Basada en una obra teatral de David Lindsay-Abaire, con la que consiguió un Pulitzer, El laberinto constituye para Mitchell un ejercicio de suficiencia para llevar adelante un drama estilizado donde el acento recae en los dos protagonistas, en cómo desarrollan sus caracteres y en cómo abordan los parlamentos para que nada se corra de lugar bajo la amenaza latente de un tono emotivo más alto que terminaría por arruinarlo todo. Y Mitchell sale más que airoso de este “desafío”, manteniendo un pulso de hierro con escenas de justo timing, con un montaje dinámico pese a que las acciones son siempre de cuerdas íntimas y, justo es marcarlo, con una intensa labor de Nicole Kidman y Aaron Eckhard, que hacen crecer sus personajes en la misma modalidad que adopta el relato, es decir consustanciados con la forma adoptada, con el sufrimiento cosido a la piel y abriendo una brecha insondable para cualquier proyecto común. Es que, se afana en demostrar El laberinto, hay que inventar un futuro porque el presente es puro abismo. En ese trance y vaya a saber por qué pulsión, Becca se acercará al adolescente que acabó con la vida de su pequeño y en los antípodas de lo que aconseja la convención (léase ira, impotencia) establece con él una relación de sostén mutuo –las escenas en un banco de parque en la que conversan como pueden de lo que ocurrió son un hallazgo–. También Becca, más hierática, decide tomar distancia y va descartando todo aquello que perteneció a su hijo; abandona prontamente el grupo de autoayuda cuando las justificaciones sobre la gratuidad de esas muertes adquieren un matiz religioso, y no acepta condescendencias de ningún tipo, ni de su madre, ni de su hermana, ahora embarazada, y se mantiene en su deambular reflexivo y azorado.
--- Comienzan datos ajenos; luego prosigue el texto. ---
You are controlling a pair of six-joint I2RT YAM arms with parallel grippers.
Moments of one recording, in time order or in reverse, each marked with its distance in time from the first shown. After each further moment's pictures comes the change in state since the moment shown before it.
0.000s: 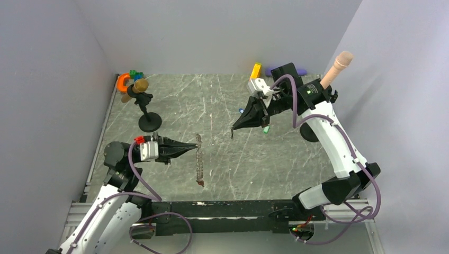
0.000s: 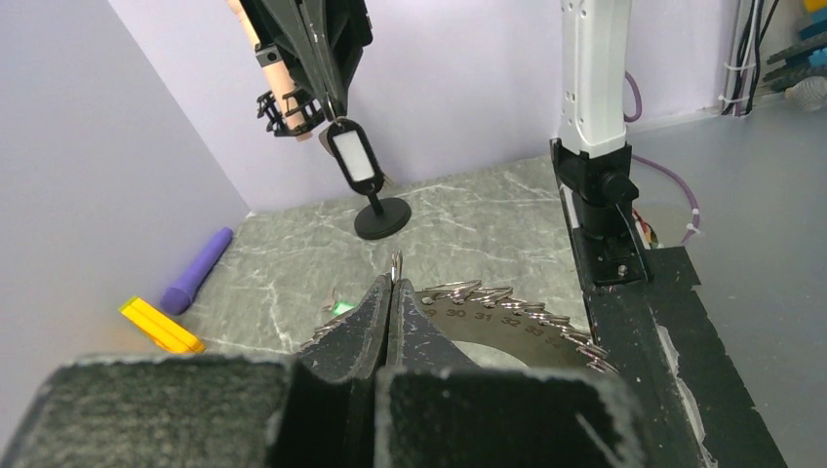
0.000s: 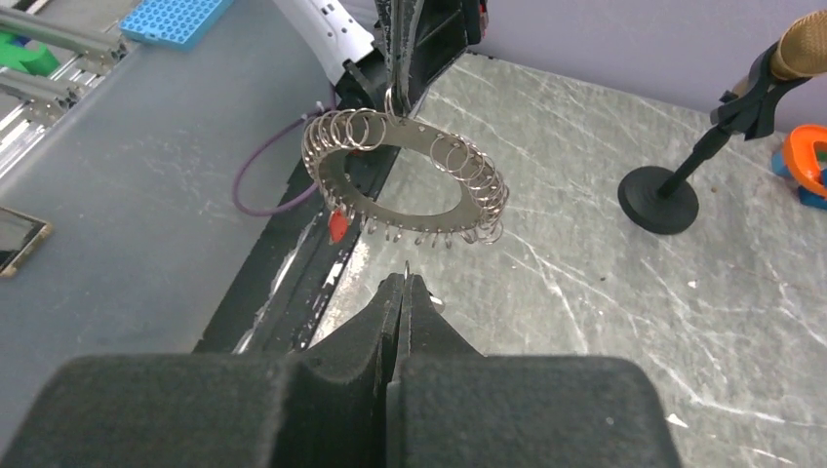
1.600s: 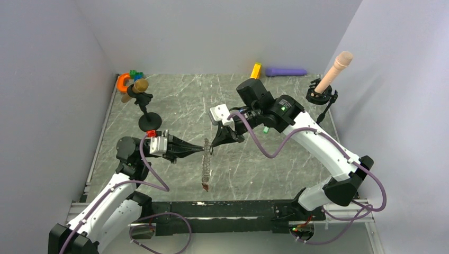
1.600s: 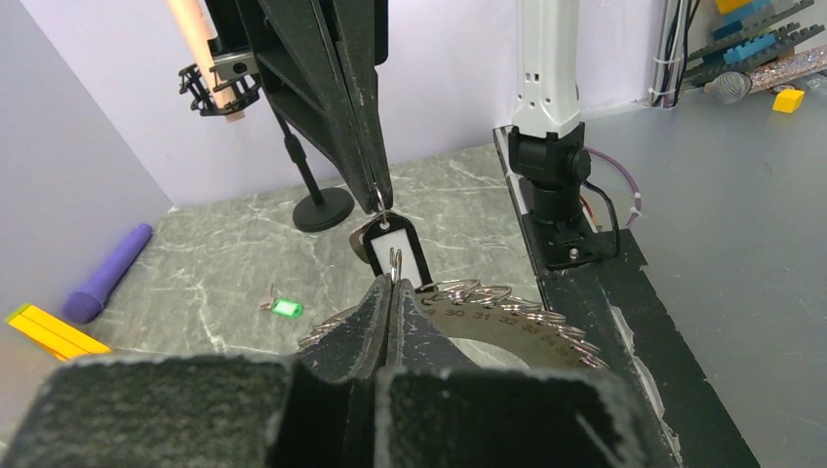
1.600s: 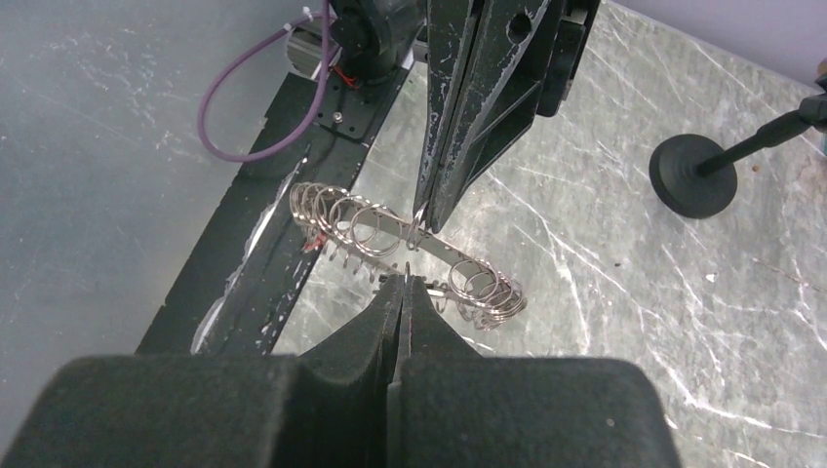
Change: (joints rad) left arm -0.030 0.194 -0.080 0.306 0.095 -0.118; right arm 0.364 0.001 -0.058 0.212 0.414 0.178
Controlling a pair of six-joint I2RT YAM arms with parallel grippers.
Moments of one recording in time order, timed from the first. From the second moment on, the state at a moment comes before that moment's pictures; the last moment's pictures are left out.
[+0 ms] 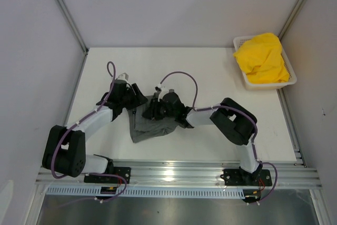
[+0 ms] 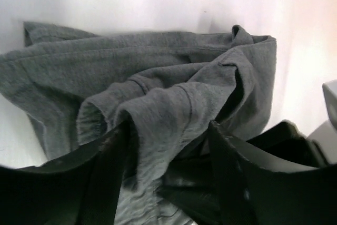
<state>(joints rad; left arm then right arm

Howie en cambio se mortifica en dos líneas paralelas pero igualmente insidiosas: observa recurrentemente las imágenes de su celular donde permanecen grabadas las imágenes de ellos junto al hijo y espía los espacios por donde el niño anduvo, y al mismo tiempo intenta un acercamiento afectivo a Becca y hasta fantasea con la idea de otro hijo. En esta distancia entre ambos, y en finalmente aceptarla como continuidad del dolor inicial hasta que algo diferente –que los protagonistas no imaginan– suceda, se encuentra el rasgo de autor de Mitchell, a fin de cuentas ducho en estos menesteres como lo prueban sus dos opus anteriores: dolor incomprensible, soledad, relaciones imposibles. El plano final con una cámara que se aleja mientras Becca y Howie ya ni piensan cómo seguir porque todos los intentos de “acomodar” la situación fueron vanos, y porque accedieron a dejarse estar allí tomándose delicadamente de las manos, muestra hasta dónde Mitchell sigue armando su propio tratado del dolor, aun en una producción pensada para un público mucho más amplio que al que se dirigía su cine anterior.